Silly. That’s what the dilithium crystals are for - they emit negatively-charged plottium particles, which reverse the polarity of the gravimetric field inside the engines, thereby containing all the antimatter.
What would four million tons of TNT look like? Say, boxed in 100 lb packages. Also, what would it do? Make a big hole sure, but would it split the earth in half or something? Would it be possible to manufacture that much? (Information needed for my plan to destroy the planet!)
Like about 8.8 billion of them? Perhaps more usefully, a kiloton of TNT, according to wiki, is a cube roughly 10 m on a side, so you’re looking at 4,000 of those.
Well, the largest bomb ever detonated was the Russian Tsar Bomba, with an explosive yield of about 50 megatons of TNT. As you can see, the world remains in one piece.
Possible – yes, but it’d take you about two billion years to produce one gram of antihydrogen, using the facilities at the CERN at top output.
If you want to get serious about that, you should check out this site. It’s harder than you might think!
I hope Cronos can stop by and explain further, but in one post he mentioned that a matter-antimatter reaction released a lot of it’s energy in neutrinos. Kind of an anti-climax (I think that is a pun but am not sure ) when all that energy goes off in a form that won’t react with ordinary matter. But I am sure there is enough energy left over for a satisfying explosion.
In comparison, though I can’t find a reference now, I have read that the Sun will over it’s entire lifetime convert only 3% of it’s mass to energy. And that will power the Sun for billions of years.
[note, according to Wikepedia the Sun is kind of wimpy as far a relative temperature goes-it produces less energy per unit volume than for instance a candle flame. Good thing the Sun is so large]
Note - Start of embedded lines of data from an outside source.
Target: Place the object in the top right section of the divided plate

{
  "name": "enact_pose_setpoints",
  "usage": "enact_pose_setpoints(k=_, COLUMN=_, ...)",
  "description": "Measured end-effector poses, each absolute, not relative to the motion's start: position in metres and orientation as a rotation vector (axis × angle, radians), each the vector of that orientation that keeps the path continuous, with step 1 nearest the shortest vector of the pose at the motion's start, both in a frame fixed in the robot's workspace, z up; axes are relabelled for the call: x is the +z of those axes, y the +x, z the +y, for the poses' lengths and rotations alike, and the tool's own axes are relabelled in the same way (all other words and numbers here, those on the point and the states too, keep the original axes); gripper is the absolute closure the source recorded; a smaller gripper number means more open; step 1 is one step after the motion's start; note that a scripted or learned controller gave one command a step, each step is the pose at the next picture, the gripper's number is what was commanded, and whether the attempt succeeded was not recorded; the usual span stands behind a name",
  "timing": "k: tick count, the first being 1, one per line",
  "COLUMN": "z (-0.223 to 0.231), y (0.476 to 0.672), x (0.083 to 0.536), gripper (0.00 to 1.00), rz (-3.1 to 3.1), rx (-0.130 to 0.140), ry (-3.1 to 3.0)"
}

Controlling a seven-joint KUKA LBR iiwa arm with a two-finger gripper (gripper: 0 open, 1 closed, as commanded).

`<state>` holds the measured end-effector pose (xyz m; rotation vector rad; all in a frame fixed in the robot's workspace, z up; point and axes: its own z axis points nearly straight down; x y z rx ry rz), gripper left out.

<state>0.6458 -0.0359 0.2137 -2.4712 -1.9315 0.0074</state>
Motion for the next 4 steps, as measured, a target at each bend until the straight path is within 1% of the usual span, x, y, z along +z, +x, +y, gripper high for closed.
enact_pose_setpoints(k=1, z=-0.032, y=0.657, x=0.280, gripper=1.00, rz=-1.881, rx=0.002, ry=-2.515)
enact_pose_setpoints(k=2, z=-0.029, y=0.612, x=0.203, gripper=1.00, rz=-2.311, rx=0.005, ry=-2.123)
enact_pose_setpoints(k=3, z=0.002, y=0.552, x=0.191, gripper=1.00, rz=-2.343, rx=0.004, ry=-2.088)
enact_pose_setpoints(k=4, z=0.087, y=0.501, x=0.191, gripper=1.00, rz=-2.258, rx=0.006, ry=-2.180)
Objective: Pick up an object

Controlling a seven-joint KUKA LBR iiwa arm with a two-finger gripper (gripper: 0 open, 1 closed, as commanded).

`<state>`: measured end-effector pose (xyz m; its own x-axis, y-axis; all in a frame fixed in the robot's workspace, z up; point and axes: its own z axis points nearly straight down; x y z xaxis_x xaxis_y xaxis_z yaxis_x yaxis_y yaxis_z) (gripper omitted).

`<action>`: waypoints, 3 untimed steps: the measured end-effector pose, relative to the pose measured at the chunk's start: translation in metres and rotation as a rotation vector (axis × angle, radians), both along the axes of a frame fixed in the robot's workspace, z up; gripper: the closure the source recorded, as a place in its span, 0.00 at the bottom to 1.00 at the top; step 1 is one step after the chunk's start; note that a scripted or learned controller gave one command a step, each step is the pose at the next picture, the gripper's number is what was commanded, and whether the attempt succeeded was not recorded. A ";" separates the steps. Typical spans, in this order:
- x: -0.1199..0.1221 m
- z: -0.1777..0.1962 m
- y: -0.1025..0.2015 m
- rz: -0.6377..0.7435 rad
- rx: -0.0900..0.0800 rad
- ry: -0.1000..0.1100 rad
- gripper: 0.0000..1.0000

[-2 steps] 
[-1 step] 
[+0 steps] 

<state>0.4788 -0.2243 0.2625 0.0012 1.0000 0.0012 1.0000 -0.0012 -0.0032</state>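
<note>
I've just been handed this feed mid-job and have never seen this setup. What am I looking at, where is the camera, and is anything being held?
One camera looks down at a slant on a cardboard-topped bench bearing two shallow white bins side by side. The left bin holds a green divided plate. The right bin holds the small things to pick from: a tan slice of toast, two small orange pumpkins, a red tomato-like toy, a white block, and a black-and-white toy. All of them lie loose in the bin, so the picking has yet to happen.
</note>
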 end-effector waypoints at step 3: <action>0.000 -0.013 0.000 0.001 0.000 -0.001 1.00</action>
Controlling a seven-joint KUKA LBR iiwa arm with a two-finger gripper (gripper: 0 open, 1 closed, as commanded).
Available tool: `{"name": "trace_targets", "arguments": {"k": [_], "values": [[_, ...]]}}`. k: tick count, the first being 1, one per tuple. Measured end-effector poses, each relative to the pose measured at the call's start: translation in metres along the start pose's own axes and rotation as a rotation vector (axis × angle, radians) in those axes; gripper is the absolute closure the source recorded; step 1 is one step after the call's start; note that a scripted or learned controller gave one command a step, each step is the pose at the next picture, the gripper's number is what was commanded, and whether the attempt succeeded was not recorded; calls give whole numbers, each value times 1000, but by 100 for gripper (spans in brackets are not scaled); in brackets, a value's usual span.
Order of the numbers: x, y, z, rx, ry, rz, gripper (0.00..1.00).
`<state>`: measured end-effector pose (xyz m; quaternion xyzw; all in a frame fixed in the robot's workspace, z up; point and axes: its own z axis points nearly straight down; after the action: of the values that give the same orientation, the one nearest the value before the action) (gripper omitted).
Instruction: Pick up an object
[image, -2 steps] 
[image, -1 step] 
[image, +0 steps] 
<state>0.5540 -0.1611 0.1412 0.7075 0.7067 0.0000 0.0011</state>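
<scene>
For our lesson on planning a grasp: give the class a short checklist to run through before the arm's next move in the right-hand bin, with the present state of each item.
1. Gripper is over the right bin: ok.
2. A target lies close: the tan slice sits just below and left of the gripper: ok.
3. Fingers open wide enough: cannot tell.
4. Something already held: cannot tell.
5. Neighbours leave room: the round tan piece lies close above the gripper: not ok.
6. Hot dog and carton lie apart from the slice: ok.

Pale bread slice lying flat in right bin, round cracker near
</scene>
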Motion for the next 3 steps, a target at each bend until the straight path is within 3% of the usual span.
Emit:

Well, that depends on the particular kind of particle (and antiparticle) you’re reacting. Electrons and positrons are easy: Those will just go straight to gamma rays. A proton and an anti-proton, though, will most likely go to three pions, either all three neutral, or a neutral, a positive, and a negative. The neutral pions will, like electrons and positrons, go straight to gamma rays, but the most likely decay path for a charged pion (positive, without loss of generality) is to an antimuon and a mu neutrino, and the antimuon would in turn decay to an electron neutrino, a mu antineutrino, and a positron (which would then, in turn, eventually find an electron somewhere and annihilate it). The +0- case would be twice as likely as the 000 case, so for every three protons and three antiprotons that annihilate, you’ll get, on average, 14 photons and 12 assorted neutrinos, so if you assume that the energy is distributed equally among the final particles (it’s not, but I don’t feel like calculating exactly how it would be distributed), you’d end up with close to half of your energy in neutrinos. A neutron-antineutron reaction would be essentially the same, but a proton-antineutron reaction or vice-versa would be somewhat less efficient, and be weighted more in favor of the neutrino-producing reactions.
A fair bit less than that. Fusion of hydrogen to helium is about .5% efficient at releasing energy, and a star will, over its lifespan, fuse only about 10% of its initial supply of fuel. So you’re looking at about a twentieth of a percent of the Sun’s total mass.
Why can’t this enormous release of energy from a matter / anti-matter reaction be harnessed for productive uses (that is, besides making bombs)? I mean, it did power the Enterprise’s warp engines after all.
Is it because the energy necessary to create the anti-matter is equally huge?